Nineteen basidiospore lines of Tilletia indica, the causal agent of Karnal bunt of wheat, were tested by means of starch gel electrophoresis for specific isozyme alleles present at each of four putative polymorphic loci. These loci coded for the enzymes glucosephosphate isomerase, glucose-6-phosphate dehydrogenase, mannitol dehydrogenase, and nucleoside phosphorylase. The glucosephosphate isomerase and glucose-6-phosphate dehydrogenase loci each had three alleles, whereas the other loci each had two alleles in the isolates used in this study. The expressed genotypes of the parent basidiospores were compared with those of five single-teliospore progeny for each of 15 specific crosses.
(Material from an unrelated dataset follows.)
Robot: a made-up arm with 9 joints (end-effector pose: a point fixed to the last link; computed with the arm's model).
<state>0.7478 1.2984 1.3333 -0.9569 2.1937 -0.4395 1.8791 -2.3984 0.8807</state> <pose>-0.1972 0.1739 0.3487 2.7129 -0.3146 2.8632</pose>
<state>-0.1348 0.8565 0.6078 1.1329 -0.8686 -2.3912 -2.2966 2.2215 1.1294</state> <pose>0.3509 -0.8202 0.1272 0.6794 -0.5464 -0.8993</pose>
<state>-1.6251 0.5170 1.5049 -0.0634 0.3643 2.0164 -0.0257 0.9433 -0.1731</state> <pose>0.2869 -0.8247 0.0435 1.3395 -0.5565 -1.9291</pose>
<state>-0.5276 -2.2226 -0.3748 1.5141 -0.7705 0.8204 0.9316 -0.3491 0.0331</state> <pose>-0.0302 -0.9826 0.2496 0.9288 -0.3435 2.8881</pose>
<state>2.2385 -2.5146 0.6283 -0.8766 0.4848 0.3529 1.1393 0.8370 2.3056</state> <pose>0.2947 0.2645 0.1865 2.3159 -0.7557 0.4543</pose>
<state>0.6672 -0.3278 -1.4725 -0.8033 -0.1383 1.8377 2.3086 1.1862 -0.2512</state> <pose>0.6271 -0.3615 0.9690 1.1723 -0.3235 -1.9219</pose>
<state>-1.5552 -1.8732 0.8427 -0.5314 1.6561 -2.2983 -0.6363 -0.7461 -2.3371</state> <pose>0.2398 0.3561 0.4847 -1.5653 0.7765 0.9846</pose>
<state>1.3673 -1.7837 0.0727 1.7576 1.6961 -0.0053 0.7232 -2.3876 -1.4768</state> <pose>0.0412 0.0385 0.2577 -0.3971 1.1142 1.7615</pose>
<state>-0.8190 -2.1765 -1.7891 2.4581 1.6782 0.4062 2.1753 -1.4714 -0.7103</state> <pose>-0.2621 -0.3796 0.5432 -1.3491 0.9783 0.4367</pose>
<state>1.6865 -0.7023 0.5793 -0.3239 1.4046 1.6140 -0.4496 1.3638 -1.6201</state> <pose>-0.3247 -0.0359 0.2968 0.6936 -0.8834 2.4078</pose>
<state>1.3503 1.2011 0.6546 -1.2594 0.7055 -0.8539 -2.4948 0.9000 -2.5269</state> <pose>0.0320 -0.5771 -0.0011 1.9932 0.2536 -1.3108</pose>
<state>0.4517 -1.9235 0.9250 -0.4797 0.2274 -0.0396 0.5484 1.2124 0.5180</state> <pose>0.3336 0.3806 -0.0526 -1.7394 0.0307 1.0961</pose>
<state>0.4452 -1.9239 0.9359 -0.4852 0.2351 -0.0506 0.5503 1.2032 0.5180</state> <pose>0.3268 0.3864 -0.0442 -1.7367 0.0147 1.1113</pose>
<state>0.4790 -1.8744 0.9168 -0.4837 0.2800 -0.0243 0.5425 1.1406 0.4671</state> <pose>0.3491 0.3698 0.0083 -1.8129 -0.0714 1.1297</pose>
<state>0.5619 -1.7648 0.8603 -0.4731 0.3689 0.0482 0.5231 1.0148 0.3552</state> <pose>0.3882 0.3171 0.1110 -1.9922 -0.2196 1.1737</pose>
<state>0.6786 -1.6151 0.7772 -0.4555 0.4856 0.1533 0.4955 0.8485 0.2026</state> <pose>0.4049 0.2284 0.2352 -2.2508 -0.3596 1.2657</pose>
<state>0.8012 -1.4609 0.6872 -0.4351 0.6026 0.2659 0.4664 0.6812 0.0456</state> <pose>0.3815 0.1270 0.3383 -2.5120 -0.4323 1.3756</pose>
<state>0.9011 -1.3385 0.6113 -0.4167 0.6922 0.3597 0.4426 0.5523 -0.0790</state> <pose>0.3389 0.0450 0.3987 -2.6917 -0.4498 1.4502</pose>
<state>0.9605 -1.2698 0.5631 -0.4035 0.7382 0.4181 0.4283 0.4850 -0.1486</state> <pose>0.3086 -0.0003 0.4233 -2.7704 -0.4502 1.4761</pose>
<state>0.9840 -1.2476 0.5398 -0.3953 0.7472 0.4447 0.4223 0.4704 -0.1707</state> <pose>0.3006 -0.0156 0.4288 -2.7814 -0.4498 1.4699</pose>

Electrophoretic results demonstrated inheritance of isozyme alleles by teliospores from the monobasidiospore lines. Basidiospores arising from germinating teliospores did not inherit alleles at heterozygous loci in the teliospores with equal frequency. Furthermore, some basidiospores inherited both alleles, indicating that many of the basidiospores may receive two haploid nuclei from the promycelium, or that some basidiospores may be aneuploids. All four loci can be used for genetic markers of this important pathogen and 12 other polymorphic loci, not examined in this study, also may prove valuable.

Additional keywords: fungal genetics, isozyme electrophoresis, Neovossia indica.